AUTHOR=Kramer William , Amirsadeghi Sasan , McKenzie-Gopsill Andrew , Swanton Clarence J. 

TITLE=Changes in the nitrate assimilation pathway serve as a component of maize stress response to competition cues

JOURNAL=Frontiers in Plant Science

VOLUME=Volume 16 - 2025

YEAR=2025

URL=https://www.frontiersin.org/journals/plant-science/articles/10.3389/fpls.2025.1617659

DOI=10.3389/fpls.2025.1617659

ISSN=1664-462X

ABSTRACT=The impact of plant competition cues on nitrate levels and their assimilation in major crop plants remains largely unknown. This study investigated how low red to far-red (R:FR) light, a signal of plant competition, affects nitrate levels and assimilation in maize and soybean seedlings. Maize and soybean seedlings were exposed to low R:FR light conditions (R:FR ≈ 0.5) that mimicked nearby weeds or artificial sources. Additional treatments included individual soybean seedlings subjected to a soybean canopy. Biochemical assays and RNA-sequencing were used to assess nitrate levels, assimilation-related enzymes, and gene expression. Low R:FR light led to increased leaf nitrate levels in maize by 95% and 52% compared to the weed-free control (R:FR ≈ 2.8), and in soybean by 50% and 63%, while ammonium levels remained unchanged. A 37% increase in leaf nitrate level was also observed in soybean exposed to canopy conditions. In maize, nitrate accumulation was linked to reduced activity of ferredoxin-dependent glutamine:2-oxoglutarate aminotransferase (fd-GOGAT), while activities of nitrate reductase, nitrite reductase, glutamine synthetase, and NADH-GOGAT were unaffected.
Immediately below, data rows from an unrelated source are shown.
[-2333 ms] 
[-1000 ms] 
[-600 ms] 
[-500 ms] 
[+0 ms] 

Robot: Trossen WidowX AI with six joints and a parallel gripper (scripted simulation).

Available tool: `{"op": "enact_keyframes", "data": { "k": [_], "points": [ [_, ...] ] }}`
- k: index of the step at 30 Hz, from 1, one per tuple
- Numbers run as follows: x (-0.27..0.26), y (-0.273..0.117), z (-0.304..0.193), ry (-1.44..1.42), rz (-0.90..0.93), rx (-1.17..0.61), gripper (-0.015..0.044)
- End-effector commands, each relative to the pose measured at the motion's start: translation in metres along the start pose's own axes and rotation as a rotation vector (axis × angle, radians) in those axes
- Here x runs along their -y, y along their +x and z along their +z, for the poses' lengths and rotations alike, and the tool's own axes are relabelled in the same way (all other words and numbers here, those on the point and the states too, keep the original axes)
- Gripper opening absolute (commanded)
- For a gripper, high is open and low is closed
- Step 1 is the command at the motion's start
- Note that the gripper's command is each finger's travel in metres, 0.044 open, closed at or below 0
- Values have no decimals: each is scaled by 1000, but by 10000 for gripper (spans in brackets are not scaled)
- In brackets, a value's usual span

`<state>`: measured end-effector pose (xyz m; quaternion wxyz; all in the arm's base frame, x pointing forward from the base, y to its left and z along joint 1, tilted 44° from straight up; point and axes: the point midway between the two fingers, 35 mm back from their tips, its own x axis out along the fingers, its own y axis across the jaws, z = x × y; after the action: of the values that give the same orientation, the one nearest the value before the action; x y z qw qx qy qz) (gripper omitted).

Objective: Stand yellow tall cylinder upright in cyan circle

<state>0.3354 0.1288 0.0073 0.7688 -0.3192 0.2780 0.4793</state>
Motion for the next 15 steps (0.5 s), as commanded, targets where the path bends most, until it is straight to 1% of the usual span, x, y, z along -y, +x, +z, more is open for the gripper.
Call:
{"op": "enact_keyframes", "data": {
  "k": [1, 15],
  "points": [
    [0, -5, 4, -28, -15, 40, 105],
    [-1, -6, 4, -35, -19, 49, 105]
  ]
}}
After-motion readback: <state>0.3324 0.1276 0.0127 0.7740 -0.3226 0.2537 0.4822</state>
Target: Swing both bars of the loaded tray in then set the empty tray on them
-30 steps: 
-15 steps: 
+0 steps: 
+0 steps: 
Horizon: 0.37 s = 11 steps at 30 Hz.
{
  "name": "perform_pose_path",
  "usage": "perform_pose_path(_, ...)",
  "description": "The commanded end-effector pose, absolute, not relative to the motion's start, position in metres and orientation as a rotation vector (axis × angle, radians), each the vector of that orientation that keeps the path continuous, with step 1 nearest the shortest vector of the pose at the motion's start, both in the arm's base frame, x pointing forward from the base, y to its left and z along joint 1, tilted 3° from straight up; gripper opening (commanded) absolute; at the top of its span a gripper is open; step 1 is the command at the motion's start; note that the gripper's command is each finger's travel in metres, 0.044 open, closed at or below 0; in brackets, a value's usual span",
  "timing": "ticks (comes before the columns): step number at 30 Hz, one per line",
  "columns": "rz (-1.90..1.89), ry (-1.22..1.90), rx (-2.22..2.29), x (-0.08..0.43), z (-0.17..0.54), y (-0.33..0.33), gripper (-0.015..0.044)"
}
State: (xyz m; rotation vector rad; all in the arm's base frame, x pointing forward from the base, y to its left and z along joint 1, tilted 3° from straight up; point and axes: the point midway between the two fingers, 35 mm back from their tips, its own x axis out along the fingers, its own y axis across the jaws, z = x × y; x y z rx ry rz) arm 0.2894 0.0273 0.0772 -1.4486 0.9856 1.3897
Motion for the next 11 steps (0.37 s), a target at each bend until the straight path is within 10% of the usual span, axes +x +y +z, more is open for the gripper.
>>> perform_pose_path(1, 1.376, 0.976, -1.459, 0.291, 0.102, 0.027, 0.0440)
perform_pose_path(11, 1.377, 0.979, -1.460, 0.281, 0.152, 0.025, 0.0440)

RNA-sequencing of maize leaves did not show altered expression of tonoplast localized nitrate transporter genes. These findings suggest that low R:FR light, as a plant competition cue, promotes nitrate accumulation in maize and soybean, potentially by altering nitrate assimilation pathways rather than transport or storage. This response may influence crop growth and metabolism under competition stress.